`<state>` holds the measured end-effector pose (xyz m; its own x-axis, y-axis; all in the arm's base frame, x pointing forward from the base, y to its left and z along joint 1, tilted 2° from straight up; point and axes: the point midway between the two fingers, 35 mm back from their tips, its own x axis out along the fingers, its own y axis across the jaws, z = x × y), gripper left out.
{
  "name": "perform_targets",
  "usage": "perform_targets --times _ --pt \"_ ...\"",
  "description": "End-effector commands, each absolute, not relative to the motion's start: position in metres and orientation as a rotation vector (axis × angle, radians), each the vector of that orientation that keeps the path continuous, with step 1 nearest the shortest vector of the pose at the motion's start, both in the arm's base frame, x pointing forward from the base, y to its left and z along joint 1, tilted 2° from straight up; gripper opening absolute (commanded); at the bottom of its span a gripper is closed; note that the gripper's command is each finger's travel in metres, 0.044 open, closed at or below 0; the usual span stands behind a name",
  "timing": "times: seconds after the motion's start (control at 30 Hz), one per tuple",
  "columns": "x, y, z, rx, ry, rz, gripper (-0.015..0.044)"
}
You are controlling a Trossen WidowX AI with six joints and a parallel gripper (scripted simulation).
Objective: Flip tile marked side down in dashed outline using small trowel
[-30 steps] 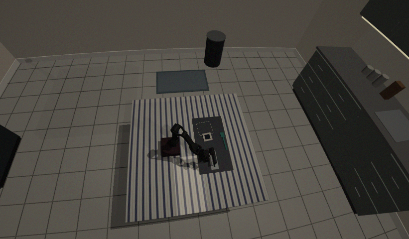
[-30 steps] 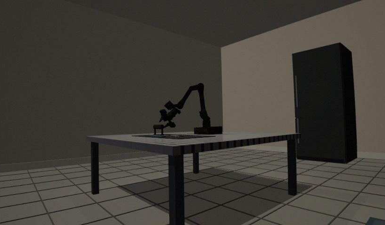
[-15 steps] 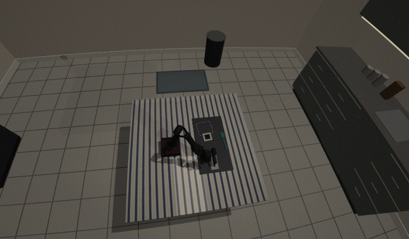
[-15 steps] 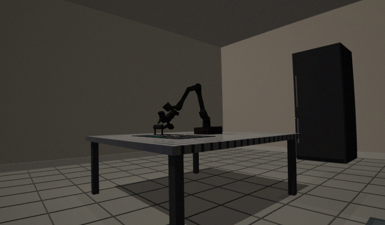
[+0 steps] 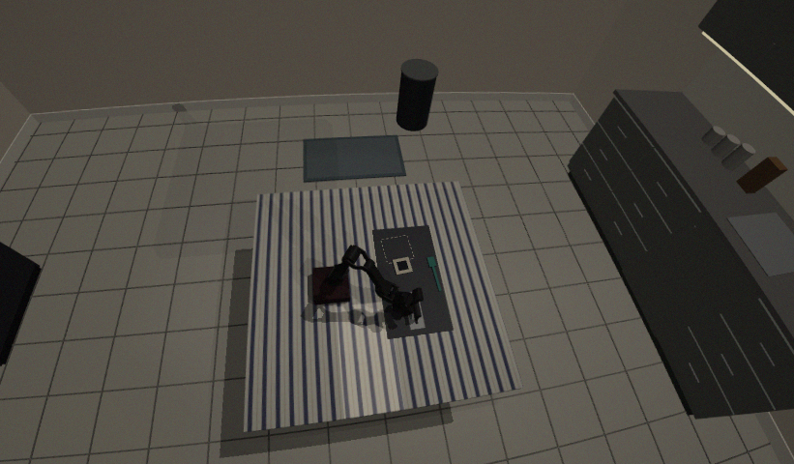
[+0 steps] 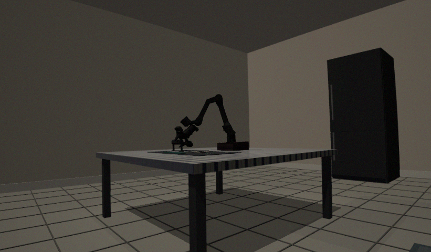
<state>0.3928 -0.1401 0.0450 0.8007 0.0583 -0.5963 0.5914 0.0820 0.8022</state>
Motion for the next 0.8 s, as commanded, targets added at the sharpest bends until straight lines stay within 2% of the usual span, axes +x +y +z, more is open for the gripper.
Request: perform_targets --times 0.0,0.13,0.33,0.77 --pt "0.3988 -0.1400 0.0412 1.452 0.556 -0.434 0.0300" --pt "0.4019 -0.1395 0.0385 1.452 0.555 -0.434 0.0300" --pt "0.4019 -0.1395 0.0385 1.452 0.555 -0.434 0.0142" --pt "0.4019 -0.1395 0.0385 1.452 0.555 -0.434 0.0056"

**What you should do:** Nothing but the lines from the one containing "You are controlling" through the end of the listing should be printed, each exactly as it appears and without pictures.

**Completed task:**
You are controlling a Trossen WidowX AI with six joints and a parallel gripper (scripted simulation).
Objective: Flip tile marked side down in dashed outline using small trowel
[-30 steps] 
[-30 steps] 
[-15 steps] 
[-15 steps] 
[+0 steps] 
[+0 steps] 
<state>0.3928 -0.1401 0.0450 0.8007 0.0583 -0.5963 0.5914 0.0820 0.8022</state>
Motion for the next 0.8 s, as commanded, targets added at the sharpest bends until straight lines stay within 2% of the usual span, axes +x +y +z, more is open for the gripper.
Request: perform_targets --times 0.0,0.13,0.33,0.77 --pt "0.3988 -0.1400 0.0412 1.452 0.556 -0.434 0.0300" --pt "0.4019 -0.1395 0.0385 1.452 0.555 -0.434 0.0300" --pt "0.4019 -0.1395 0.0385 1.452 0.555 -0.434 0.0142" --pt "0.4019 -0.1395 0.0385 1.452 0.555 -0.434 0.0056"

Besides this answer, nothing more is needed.